Important administrative functions affecting riverside property were also exercised by the Corporation of London, in connection with the Conservancy of the River Thames. The Lord Mayor was by an ancient grant from the Crown Conservator of the Thames, within the Port of London (a), and the Corporation claimed to be entitled to exercise rights of ownership over the bed and soil of the river. This claim, which was contested by the Crown, became the subject of a suit in Chancery, instituted by the Attorney-General against the Corporation for the purpose of determining the rights of that body and of the Crown in relation to the bed and soil of the river, and its shores within the flux and reflux of the tide. The suit was brought to a close by an agreement made in the year 1856, by virtue of which, and of another agreement of the 24th February, 1857, a grant of the estate and interest of the Crown was made to the Corporation, in consideration of their paying annually to the Commissioners of Woods and Forests one-third of the monies, rents, and proceeds which they might receive in respect of sales, leases, grants, or licences for docks, piers, &c., in or upon the bed of the river, or of encroachments, embankments, or inclosures, on or near to it, and of their applying the residue to the improvement of the navigation. That portion of the bed of the river situate in front of lands, &c. belonging to the Crown, or which were the property or in the possession of any Government department, was excepted from the grant. The Thames Conservancy Act, the 20 & 21 Vict. c. 147, gave effect to this arrangement, and vested in the Conservators appointed by virtue of its provisions all the estate of

(a) Between Staines in Middlesex, and Yuntleet in Kent.

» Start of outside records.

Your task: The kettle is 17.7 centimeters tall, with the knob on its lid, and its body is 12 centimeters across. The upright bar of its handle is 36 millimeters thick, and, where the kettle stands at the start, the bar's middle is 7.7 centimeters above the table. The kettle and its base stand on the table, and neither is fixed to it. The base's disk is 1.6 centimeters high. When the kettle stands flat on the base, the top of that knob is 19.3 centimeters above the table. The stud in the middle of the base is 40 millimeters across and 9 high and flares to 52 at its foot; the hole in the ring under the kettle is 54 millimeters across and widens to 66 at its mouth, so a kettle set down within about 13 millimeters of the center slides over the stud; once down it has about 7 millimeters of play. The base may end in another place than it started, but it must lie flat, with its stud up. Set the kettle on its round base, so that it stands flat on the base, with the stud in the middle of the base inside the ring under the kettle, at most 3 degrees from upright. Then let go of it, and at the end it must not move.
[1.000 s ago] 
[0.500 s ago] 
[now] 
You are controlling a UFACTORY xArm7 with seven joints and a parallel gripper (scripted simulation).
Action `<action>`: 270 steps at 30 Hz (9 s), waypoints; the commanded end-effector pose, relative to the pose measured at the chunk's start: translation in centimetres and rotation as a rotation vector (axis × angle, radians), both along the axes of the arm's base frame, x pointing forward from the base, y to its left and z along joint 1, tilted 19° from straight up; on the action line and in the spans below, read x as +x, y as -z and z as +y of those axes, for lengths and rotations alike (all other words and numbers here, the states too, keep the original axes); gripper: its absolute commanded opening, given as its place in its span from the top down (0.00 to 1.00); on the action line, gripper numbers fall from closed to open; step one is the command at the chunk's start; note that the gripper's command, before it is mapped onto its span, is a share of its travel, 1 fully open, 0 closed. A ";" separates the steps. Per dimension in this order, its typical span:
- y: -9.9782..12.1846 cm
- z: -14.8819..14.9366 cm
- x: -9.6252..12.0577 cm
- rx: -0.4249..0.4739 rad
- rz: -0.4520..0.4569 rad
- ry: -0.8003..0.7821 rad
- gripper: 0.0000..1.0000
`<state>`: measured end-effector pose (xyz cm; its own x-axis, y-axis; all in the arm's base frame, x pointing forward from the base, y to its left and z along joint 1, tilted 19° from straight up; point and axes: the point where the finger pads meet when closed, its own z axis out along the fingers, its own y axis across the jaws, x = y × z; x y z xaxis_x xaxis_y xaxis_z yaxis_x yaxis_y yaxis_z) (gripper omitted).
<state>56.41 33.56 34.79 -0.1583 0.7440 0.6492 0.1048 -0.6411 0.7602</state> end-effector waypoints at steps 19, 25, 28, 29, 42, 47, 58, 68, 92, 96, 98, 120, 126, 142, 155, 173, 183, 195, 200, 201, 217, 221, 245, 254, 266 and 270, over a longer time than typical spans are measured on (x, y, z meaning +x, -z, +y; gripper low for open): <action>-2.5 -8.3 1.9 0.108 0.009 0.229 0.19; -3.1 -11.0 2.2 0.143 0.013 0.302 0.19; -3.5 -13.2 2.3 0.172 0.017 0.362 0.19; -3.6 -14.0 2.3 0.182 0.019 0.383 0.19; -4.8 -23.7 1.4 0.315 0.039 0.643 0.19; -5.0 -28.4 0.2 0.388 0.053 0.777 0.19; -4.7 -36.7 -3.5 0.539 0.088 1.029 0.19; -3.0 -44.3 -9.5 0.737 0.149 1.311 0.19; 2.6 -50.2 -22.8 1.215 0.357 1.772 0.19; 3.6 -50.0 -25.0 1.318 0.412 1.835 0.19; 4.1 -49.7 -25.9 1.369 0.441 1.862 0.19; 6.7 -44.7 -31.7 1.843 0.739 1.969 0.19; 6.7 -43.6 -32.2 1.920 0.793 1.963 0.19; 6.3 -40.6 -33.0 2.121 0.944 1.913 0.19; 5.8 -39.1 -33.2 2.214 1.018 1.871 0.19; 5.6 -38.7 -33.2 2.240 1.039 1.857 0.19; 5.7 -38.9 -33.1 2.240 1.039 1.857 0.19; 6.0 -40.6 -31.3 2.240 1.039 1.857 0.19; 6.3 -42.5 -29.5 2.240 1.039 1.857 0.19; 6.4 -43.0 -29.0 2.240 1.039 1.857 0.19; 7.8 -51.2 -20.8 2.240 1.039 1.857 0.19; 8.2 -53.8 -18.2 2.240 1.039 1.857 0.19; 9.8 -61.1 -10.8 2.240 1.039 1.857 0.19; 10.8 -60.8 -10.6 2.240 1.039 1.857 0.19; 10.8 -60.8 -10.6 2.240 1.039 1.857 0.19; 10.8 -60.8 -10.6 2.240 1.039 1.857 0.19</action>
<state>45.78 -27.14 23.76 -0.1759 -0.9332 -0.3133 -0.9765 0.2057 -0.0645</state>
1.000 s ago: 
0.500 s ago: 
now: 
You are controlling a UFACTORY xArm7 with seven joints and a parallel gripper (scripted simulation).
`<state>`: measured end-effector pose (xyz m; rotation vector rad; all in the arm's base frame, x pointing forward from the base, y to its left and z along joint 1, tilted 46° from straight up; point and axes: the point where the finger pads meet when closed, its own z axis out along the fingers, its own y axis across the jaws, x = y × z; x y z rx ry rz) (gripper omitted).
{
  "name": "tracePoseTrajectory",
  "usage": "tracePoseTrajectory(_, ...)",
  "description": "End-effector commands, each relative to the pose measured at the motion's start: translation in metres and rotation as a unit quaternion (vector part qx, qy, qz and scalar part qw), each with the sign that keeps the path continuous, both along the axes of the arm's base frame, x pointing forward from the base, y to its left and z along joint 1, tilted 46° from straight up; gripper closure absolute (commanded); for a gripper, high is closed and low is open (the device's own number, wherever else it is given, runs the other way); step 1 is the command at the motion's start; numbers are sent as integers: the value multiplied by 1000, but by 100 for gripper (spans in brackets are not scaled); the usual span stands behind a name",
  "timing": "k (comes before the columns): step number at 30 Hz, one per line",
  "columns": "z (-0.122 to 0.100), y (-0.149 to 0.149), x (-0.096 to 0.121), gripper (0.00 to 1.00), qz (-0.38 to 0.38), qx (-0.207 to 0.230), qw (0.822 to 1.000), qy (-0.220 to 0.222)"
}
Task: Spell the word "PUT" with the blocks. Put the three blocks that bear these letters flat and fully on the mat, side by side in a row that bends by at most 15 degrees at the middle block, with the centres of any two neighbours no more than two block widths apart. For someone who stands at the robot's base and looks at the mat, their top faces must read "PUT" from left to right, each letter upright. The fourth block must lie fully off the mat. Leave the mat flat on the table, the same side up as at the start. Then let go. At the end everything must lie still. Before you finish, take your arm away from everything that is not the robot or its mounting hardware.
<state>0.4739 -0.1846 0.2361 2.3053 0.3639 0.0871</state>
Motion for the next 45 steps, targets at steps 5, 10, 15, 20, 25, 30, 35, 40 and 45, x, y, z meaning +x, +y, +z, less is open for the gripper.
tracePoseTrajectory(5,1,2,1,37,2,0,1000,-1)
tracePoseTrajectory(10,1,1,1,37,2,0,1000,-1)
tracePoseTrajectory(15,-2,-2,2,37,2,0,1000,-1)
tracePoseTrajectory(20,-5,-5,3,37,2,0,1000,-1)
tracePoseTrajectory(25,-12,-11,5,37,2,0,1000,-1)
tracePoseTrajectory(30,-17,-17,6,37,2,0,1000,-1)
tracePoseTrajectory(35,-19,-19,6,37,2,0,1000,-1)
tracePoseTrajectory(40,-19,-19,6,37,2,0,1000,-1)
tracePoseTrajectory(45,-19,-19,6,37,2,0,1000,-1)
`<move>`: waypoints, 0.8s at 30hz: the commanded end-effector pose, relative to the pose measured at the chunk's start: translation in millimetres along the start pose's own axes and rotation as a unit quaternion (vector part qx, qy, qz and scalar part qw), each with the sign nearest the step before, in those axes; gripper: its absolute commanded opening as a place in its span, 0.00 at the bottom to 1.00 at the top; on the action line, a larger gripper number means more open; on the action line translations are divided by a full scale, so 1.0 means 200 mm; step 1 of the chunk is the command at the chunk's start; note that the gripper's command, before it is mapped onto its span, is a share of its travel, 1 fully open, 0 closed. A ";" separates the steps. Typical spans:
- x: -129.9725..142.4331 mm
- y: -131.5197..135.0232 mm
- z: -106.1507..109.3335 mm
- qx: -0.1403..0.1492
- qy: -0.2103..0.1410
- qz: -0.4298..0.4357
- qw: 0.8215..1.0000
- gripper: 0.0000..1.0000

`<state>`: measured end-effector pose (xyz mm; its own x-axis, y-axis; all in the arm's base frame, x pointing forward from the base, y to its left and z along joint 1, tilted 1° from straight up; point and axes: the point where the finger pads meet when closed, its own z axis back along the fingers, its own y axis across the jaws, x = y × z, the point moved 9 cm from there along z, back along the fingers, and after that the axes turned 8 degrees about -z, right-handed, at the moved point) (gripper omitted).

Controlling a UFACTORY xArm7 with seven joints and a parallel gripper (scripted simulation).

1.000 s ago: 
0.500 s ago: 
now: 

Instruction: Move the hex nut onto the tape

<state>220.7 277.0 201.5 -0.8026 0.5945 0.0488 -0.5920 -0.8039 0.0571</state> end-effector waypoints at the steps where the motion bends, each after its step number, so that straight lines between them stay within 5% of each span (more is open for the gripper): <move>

the Corporation and of the Crown in the bed and soil of the river, except the portion referred to above reserved to the Crown, and transferred to the same body all such powers and authorities as were theretofore vested in the Crown or Corporation in relation to the conservancy of the river. The Metropolitan Commissioners of Sewers, acting under the 11 & 12 Vict. c. 112, considered that that Act empowered them to execute works on the bed and foreshore of the Thames, without obtaining the permission of the Thames Navigation Committee, the body charged with the exercise of the chief powers of the Corporation, relating to the conservancy of the river, and when they required to execute such works they did not apply for leave, but merely gave notice to the Committee of their intention to commence them. The Committee, however, claimed the right of giving or withholding permission, and required that the works should be executed under the supervision of the water bailiff, one of their officers; and there is little doubt that their permission was necessary before any such works could be executed. At present the previous approval of the conservators is clearly requisite before any works on the bed or foreshore, which may affect the navigation, can be carried out, and in a recent case (b) the want of such approval was held to render the proceeding a wrongful one. The Thames Embankment Act, 25 & 26 Vict. c. 93, contains special provisions respecting works on the foreshore, which, however, only apply to that undertaking. As regards its internal government, the administration of local matters within the city of London has for a con

(b) Brownlow v. Metropolitan Board of Works, vol. 31, L. J. (N. S.) Q. B. p. 140.